4. The crimes were: one theft of a car, two thefts from cars, and the destruction of a car window. Sigmund, 475 F.Supp.2d at 40.
5. These crimes consisted of: a robbery at gunpoint in the area behind the building, a customer in a retail store kicking an employee in the buttocks, an employee pushing a customer in the chest with his finger, and a person using his head to strike another person's head. Sigmund, 475 F.Supp.2d at 40.
6. See, e.g., Al Ortenzo Aff. 18 (averring that there was “reasonable notice of the high risk of future criminal acts” and “future violent crime” on the property); James Womack Dep. 99 (averring that the defendants “should have been able to foresee any incidence of someone ․ entering the premises to do harm, bodily or physically”).
7. Cf. DiSalvo, 974 A.2d at 872 (stating that “heightened foreseeability ‘does not require previous occurrences of the particular type of harm, but can be met instead by a combination of factors which give defendants an increased awareness of the danger of a particular criminal act’ “ (quoting Doe, 524 A.2d at 33)).
8. See DiSalvo, 974 A.2d at 873 (stating that in Kline, “ ‘crimes of violence, robbery, and assault [ ] had been occurring with mounting frequency on the premises' and the landlord had been asked to secure the building in light of the crime” (quoting Kline, 439 F.2d at 480)); Spar v.
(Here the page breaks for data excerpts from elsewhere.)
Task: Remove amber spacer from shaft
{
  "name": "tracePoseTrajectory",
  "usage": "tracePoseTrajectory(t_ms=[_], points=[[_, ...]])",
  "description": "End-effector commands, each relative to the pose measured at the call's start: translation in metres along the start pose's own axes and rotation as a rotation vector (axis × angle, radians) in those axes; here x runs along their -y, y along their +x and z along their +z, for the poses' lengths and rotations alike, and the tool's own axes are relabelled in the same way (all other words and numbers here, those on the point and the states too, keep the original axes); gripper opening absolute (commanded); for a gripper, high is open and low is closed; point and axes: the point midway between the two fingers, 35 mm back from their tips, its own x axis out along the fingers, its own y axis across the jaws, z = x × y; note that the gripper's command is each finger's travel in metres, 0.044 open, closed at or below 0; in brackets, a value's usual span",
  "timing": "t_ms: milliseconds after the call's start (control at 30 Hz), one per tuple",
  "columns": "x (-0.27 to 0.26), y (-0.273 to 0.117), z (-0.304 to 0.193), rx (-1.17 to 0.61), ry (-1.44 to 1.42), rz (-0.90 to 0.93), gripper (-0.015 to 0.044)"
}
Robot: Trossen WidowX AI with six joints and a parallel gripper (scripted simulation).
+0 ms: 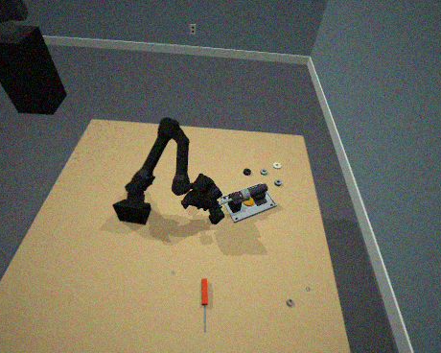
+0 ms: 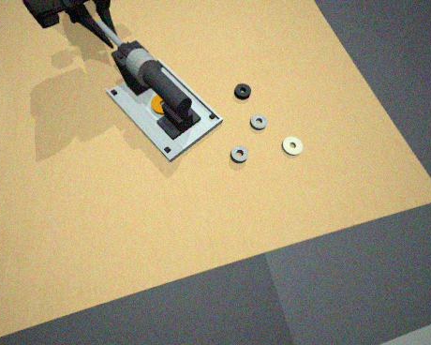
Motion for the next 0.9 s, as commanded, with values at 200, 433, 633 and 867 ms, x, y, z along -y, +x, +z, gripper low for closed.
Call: tracePoseTrajectory(t_ms=[200, 433, 633, 867], points=[[0.0002, 0.0024, 0.0043, 0.004, -0.004, 0.000, 0.0000], [0.0001, 0.0038, 0.0056, 0.004, -0.004, 0.000, 0.0000], [0.0000, 0.0049, 0.0068, 0.004, -0.004, 0.000, 0.0000], [0.0000, 0.0063, 0.0081, 0.004, -0.004, 0.000, 0.0000]])
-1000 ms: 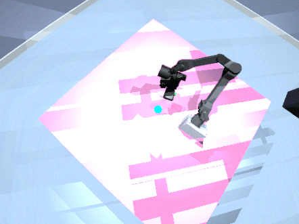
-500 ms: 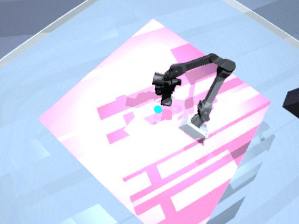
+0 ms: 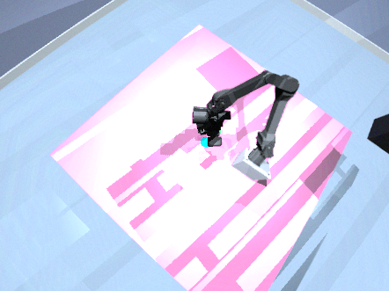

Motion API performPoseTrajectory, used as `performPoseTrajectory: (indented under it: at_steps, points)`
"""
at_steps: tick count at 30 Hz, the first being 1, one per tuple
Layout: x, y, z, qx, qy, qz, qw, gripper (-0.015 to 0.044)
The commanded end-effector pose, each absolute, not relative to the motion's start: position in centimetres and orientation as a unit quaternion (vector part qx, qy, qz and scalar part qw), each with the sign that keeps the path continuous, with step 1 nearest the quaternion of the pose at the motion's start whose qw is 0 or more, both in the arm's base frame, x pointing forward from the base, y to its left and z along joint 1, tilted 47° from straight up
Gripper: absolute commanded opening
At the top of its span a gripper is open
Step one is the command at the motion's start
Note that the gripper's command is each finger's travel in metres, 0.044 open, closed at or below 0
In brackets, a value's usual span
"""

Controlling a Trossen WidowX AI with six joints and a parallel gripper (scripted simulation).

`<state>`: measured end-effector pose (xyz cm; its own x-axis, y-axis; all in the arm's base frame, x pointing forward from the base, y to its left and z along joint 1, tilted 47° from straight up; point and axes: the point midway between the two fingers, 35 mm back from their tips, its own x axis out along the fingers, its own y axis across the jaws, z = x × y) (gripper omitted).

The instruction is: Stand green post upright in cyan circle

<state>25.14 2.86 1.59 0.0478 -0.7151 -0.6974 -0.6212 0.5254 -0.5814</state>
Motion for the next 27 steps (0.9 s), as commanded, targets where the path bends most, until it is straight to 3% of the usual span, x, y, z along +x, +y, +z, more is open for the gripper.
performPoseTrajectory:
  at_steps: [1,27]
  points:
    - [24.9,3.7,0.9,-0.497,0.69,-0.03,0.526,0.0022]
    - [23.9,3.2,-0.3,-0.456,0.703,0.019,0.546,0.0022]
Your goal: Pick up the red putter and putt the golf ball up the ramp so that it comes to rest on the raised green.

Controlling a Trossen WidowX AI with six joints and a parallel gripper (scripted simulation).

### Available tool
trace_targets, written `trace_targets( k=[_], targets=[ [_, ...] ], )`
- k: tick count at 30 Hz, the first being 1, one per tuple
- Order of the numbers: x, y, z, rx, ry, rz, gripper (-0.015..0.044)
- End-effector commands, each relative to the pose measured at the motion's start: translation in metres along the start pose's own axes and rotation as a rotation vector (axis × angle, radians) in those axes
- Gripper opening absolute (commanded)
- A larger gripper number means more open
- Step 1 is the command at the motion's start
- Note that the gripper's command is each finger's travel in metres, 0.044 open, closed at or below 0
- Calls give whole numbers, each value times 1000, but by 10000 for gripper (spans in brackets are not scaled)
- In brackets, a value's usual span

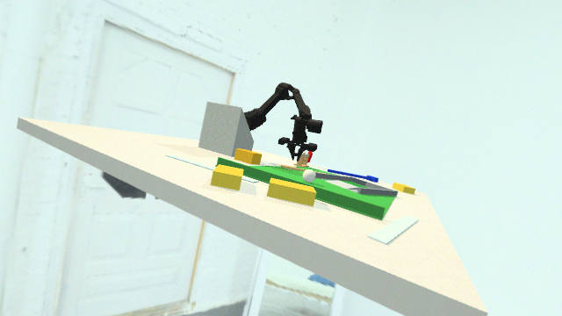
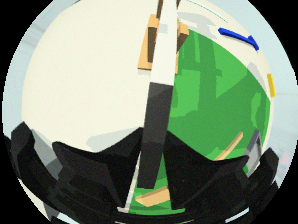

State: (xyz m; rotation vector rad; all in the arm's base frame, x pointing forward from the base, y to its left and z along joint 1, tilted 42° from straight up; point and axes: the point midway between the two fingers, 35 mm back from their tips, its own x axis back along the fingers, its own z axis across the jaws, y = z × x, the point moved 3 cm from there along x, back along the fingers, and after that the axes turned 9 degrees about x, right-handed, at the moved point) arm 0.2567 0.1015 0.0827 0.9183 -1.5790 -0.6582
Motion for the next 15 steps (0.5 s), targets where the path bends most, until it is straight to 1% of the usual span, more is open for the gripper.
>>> trace_targets(
  k=[1,6,7,15],
  targets=[
    [0,0,0,0,0,0,52],
    [0,0,0,0,0,0,19],
    [1,0,0,0,0,0,0],
    [27,3,-5,-1,2,13,0]
  ],
)
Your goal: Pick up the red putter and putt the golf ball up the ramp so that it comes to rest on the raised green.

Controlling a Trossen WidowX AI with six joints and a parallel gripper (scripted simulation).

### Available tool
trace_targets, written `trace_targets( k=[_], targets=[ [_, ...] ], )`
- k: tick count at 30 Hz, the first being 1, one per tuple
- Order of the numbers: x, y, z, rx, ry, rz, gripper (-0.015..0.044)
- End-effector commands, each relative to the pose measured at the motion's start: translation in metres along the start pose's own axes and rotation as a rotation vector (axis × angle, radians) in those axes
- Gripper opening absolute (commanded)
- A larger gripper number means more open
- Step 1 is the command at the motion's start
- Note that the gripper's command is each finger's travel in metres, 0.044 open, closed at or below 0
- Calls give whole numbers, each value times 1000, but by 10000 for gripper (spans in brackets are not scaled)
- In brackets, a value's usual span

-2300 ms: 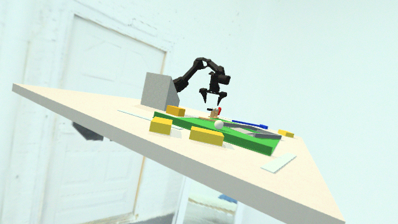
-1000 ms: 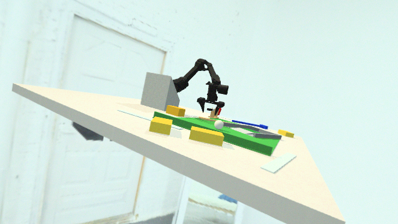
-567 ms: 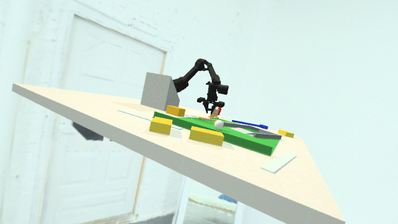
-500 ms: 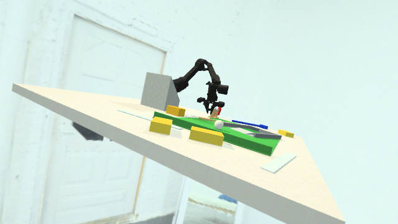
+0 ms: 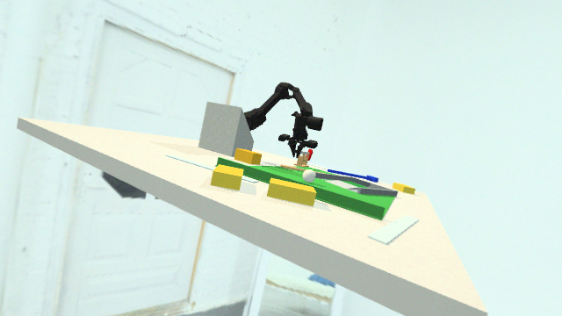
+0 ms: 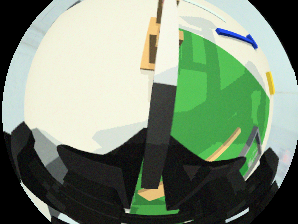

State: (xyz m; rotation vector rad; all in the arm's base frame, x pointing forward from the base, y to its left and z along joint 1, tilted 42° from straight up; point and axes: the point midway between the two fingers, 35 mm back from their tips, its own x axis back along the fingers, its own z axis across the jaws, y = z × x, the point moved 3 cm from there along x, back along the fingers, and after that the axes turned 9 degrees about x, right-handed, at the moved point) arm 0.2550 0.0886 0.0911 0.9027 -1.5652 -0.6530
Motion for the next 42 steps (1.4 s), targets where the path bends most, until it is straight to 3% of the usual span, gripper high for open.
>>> trace_targets(
  k=[1,15,20,42],
  targets=[
    [16,3,-6,11,-11,3,0],
    [78,22,-4,8,-9,-6,0],
    [75,15,-3,-36,-6,3,0],
    [124,-114,-7,-994,-88,162,0]
  ],
)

Obwoya, 369 A.2d 173, 177 (D.C.1977) (noting that “there was evidence of ․ individual apartment units of the building being burglarized by forcible entry from the common hallway,” as well as “complaints [by] the tenants”). In DiSalvo itself, the court rejected the import of the plaintiffs' claims of inadequate garage security, noting that none of the crimes they detailed were committed in a campus parking garage, that they “proffered no evidence that [the university] had received any complaints about the security of [the] parking garage,” and that the one request for more security it had received “was routine and pro-active, ․ not in response to any specific security concerns.” 974 A.2d at 873.
9. Because the district court disposed of the case on the ground that Sigmund failed to show foreseeability as a matter of law, we do not address the defendants' contention that he also failed to show that the condition of the garage door was a proximate cause of his injuries because access to the garage was available through the lobby. See Sigmund, 475 F.Supp.2d at 48; id. at 39 & n. 3.
Opinion for the Court filed by Circuit Judge GARLAND.